PADANG PANJANG - Kota Padang Panjang kembali memperkuat identitasnya sebagai pusat kebudayaan Minangkabau dengan menjadi tuan rumah Festival Pamenan Minangkabau #2 dan Festival Literasi, yang digelar selamat 4 hari, 24-27 Juli 2025 di kawasan PDIKM (Pusat Dokumentasi dan Informasi Kebudayaan Minangkabau) Padang Panjang.
Festival Pamenan Minangkabau #2 yang dilaksanakan Komunitas Seni Hitam Putih mengambil tema "Padusi di Rumah Gadang" dengan dukungan Danaindonesiana-LPDP, Keemterian Kebudayaan, mengangkat tema “Padusi di Rumah Gadang”, membaca peran padusi (Perempuan) Minangkabau dalam seni pertunjukan pada 26-27 Juli 2025. Sedangka Festival Literasi yang dilaksanakan Pemerintah Kota Padang Panjang mengusung tema Literasi Berdaya digelar pada 24-25 Juli 2025.

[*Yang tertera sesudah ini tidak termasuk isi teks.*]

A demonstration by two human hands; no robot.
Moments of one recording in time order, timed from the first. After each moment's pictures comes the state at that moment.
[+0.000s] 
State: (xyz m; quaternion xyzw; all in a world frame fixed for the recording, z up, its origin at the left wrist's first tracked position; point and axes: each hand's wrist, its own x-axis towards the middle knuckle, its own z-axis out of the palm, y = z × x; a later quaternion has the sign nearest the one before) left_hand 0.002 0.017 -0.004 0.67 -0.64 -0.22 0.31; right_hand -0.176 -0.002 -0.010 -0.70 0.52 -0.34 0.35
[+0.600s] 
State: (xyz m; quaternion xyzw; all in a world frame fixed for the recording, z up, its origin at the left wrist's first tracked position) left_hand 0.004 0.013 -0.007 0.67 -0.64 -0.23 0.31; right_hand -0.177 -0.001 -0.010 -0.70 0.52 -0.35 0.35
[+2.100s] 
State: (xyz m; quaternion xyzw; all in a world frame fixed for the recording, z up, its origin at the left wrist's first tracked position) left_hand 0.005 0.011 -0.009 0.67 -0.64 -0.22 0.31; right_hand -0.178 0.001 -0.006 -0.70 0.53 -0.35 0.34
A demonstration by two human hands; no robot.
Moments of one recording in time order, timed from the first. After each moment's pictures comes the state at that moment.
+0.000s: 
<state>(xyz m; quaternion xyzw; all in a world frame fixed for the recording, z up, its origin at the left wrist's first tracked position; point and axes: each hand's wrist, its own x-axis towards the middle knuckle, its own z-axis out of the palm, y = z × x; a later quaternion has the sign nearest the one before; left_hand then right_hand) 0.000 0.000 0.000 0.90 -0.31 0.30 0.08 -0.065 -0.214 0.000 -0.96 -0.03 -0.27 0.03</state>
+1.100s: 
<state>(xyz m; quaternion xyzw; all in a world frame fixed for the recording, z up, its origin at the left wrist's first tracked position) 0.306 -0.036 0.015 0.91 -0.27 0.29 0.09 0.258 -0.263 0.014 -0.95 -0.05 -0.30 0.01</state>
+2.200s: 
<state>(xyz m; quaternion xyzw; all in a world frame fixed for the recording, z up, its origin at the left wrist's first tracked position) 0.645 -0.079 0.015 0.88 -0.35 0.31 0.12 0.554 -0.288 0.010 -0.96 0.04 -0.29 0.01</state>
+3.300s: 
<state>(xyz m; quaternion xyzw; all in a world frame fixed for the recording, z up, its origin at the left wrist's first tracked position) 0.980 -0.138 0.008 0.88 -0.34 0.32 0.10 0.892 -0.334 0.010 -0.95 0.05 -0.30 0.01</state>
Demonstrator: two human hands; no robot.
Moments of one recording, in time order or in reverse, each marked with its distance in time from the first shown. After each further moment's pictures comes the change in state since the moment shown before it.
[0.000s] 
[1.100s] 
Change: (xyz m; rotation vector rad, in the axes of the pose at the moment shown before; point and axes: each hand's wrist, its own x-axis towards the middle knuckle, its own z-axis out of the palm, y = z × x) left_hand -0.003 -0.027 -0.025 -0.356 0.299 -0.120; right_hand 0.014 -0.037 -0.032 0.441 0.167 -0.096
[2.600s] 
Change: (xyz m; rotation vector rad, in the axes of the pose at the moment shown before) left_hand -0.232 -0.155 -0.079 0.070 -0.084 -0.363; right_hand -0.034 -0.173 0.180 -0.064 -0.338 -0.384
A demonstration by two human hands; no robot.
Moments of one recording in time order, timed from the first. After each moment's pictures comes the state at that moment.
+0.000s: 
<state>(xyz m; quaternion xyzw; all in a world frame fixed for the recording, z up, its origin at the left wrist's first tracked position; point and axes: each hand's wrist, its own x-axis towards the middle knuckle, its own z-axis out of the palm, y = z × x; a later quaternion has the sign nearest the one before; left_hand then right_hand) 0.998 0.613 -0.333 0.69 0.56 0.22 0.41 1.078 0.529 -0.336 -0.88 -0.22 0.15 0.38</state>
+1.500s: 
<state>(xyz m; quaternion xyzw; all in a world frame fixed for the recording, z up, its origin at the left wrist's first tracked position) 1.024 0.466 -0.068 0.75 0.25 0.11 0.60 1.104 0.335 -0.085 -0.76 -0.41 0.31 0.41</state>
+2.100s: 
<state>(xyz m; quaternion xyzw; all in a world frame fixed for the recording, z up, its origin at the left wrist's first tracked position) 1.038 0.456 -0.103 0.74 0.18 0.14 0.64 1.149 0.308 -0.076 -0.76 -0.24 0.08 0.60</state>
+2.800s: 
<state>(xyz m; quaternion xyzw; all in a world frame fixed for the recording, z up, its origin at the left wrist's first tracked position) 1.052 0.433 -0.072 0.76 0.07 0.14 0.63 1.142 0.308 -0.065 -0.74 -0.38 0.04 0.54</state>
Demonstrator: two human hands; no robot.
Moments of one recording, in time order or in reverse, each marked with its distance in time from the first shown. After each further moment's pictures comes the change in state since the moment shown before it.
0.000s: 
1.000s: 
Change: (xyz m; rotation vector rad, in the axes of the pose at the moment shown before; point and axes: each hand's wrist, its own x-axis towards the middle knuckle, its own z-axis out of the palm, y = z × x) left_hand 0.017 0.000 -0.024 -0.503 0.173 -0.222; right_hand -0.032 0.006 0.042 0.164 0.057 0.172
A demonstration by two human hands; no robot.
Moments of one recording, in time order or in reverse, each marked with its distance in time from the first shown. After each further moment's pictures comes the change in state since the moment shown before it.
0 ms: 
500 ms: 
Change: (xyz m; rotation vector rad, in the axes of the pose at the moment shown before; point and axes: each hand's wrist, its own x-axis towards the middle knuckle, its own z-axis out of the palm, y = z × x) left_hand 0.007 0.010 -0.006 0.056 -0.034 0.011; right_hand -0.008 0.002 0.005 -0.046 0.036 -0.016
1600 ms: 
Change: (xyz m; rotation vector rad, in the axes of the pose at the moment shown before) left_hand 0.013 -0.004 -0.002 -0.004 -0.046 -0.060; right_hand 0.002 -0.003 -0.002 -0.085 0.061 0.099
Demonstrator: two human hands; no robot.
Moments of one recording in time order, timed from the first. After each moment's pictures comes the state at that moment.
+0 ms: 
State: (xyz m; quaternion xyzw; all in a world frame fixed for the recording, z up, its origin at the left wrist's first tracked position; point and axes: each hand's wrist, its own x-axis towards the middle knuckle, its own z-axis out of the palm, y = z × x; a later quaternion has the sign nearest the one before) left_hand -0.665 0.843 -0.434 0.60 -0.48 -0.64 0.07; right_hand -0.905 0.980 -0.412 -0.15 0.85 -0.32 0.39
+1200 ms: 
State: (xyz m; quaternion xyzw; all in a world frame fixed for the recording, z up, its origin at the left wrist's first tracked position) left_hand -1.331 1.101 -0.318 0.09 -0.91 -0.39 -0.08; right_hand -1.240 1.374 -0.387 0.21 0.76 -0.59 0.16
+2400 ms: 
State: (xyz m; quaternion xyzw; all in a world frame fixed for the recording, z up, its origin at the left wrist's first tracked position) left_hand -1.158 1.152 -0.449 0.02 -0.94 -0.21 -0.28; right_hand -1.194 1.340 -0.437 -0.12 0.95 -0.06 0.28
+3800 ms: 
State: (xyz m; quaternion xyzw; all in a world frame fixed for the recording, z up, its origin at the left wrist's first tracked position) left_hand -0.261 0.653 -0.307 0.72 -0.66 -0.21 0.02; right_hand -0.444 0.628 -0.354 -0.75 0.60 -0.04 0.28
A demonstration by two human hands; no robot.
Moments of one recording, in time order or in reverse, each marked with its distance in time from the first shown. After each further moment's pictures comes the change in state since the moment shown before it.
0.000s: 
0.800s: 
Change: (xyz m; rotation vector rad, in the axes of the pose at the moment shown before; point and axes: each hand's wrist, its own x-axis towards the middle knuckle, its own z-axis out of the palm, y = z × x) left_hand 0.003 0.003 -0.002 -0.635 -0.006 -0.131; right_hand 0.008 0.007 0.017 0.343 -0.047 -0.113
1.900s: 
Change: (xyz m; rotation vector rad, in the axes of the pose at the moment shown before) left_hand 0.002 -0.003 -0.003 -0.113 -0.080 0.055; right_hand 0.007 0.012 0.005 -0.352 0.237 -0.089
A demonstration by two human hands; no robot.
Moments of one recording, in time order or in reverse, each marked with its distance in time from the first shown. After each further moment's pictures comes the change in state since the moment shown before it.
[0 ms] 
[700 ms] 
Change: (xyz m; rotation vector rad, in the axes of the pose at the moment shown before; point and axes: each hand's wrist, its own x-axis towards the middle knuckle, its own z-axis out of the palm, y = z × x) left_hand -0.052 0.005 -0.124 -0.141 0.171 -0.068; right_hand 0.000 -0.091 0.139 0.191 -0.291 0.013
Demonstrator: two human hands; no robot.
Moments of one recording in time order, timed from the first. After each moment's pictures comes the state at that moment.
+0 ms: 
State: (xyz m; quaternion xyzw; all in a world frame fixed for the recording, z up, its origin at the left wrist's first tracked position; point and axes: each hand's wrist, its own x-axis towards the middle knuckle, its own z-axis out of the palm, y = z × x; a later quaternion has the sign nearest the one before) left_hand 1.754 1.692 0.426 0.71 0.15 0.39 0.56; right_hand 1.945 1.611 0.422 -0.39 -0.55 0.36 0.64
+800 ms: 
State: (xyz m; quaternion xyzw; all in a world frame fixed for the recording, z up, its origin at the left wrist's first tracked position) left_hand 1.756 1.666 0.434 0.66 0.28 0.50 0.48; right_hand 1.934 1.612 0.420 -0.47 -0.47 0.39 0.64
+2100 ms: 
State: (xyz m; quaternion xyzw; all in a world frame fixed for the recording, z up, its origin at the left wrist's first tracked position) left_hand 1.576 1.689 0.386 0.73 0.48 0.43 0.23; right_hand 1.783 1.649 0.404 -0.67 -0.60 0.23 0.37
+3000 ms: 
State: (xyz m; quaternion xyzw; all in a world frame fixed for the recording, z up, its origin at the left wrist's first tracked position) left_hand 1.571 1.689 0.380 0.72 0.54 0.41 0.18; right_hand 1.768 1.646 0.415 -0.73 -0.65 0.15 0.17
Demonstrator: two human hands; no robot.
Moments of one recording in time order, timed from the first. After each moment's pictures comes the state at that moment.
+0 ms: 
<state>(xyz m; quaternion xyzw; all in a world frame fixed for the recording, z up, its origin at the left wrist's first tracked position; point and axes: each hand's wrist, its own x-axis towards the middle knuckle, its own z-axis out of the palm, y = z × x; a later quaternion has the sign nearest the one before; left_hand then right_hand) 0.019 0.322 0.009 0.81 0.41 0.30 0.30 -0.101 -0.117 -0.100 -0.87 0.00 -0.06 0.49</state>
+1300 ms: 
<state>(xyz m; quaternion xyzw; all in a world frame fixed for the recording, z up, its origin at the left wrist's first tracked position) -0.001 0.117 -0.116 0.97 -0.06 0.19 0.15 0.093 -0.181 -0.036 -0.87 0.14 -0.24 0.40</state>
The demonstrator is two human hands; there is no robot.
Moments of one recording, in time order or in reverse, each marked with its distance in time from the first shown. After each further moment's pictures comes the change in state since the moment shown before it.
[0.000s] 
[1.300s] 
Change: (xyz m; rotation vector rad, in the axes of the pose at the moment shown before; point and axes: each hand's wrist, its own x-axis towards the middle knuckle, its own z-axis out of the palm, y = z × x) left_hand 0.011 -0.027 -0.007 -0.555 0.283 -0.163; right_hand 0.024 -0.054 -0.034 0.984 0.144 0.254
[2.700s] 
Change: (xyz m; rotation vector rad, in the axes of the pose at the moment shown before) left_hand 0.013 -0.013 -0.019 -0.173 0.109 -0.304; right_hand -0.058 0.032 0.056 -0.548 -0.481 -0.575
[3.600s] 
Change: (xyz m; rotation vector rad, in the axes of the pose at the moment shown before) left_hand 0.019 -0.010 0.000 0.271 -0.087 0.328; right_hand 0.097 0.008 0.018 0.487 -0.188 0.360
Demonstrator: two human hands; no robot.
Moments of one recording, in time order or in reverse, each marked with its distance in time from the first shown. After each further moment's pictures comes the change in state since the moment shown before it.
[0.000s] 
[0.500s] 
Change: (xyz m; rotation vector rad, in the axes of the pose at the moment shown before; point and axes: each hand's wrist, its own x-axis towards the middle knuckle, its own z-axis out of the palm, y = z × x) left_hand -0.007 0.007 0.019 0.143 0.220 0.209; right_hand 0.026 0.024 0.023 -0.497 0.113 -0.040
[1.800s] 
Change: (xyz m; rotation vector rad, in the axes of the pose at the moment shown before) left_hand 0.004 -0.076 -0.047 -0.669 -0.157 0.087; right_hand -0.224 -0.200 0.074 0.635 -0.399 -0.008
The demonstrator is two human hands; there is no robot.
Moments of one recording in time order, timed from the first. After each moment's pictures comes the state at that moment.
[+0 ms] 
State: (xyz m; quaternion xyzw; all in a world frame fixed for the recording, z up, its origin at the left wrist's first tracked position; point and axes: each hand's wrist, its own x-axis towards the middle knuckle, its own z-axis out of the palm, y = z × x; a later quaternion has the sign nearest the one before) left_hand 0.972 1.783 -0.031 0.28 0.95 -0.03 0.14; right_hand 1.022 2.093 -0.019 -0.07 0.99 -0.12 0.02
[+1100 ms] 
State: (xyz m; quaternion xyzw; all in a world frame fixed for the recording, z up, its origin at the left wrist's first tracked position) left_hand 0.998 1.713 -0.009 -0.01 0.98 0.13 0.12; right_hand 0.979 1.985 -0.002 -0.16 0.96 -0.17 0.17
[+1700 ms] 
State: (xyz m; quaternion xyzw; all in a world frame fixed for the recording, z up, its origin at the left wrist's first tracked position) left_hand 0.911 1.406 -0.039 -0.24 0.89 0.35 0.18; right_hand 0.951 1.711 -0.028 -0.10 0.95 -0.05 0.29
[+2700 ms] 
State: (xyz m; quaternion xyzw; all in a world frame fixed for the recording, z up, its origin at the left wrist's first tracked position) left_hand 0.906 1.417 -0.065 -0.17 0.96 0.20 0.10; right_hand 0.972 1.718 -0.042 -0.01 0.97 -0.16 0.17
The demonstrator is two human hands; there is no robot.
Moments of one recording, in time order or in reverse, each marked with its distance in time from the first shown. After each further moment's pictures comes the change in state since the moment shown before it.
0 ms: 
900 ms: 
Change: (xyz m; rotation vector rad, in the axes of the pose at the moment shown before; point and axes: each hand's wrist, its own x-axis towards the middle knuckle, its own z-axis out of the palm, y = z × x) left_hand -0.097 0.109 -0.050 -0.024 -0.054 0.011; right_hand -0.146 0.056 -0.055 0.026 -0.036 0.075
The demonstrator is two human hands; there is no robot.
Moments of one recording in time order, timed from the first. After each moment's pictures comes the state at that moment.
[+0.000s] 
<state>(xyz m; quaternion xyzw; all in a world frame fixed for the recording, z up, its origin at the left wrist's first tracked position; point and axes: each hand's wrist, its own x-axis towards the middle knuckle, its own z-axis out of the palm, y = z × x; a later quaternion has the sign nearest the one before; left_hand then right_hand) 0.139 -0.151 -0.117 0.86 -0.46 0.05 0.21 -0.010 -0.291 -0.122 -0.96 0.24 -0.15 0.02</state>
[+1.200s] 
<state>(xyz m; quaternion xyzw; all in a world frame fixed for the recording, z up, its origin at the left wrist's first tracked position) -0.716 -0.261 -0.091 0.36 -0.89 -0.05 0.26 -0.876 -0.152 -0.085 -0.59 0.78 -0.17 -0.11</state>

Wali Kota Padang Panjang, Hendri Arnis, menyampaikan bahwa festival ini bukan sekadar pertunjukan seni, tetapi ruang temu budaya dan memberdayakan aktivitas literasi sebagai wahana edukasi, dan inovasi bagi pelaku seni, pelalu usaha kecil dan menengah, serta pegiat literasi.
“Festival Pamenan Minangkabau dan Festival Literasi adalah ruang edukasi, regenerasi, inovasi, memperkokoh nilai-nilai gotong royong dan kebersamaan. Sebab, dalam festival ini juga dihadirkan permainan tradisional yang melibatkan anak-anak sekolah dan remaja,” kata Hendri Arnis, Kamis (10/7/2025).
Menurutnya, festival ini menjadi bagian dari komitmen Pemerintah Kota Padang Panjang dalam mengembangkan ekosistem budaya dan ekonomi kreatif yang termasuk dalam 33 program unggulan. Salah satunya adalah Revitalisasi Pusat Dokumentasi dan Informasi Kebudayaan Minangkabau (PDIKM) sebagai pusat dokumentasi budaya terbesar di Sumatera Barat dan diproyeksikan sebagai destinasi wisata edukatif dan sejarah.
Selain itu, penyelenggaraan Festival Pamenan Minangkabau dan Festival Literasi juga mendukung program Padang Panjang Semarak Festival, yang memosisikan kota ini sebagai sentra kegiatan budaya dan kreativitas anak muda. Program ini bersinergi dengan Padang Panjang Creative Hub dan Youth Center—ruang inovatif yang diperuntukkan bagi pelaku ekonomi kreatif, UMKM, dan generasi muda.
“Creative Hub ini bukan sekadar fasilitas, tetapi rumah besar bagi pencipta nilai tambah lokal yang berpijak pada kearifan budaya dan inovasi digital,” jelas Wali Kota.
Festival kali ini melibatkan berbagai Organisasi Perangkat Daerah (OPD) Pemerintah Kota Padang Panjang seperti Dinas Pendidikan dan Kebudayaan, Dinas Perdagangan, Koperasi dan UKM, serta Dinas Kominfo, Dinas Pariwisata, Dinas Perpustakaan dan Pengarsipan, dan komunitas seni serta literasi.
Festival Literasi menghadirkankan gelar wicara, pameran produk masing-masing kelurahan, UMKM, lomba literasi SLTP dan SD, pentas seni, pemutaran film, penilaian stand, dan dihibur Upiak Isil.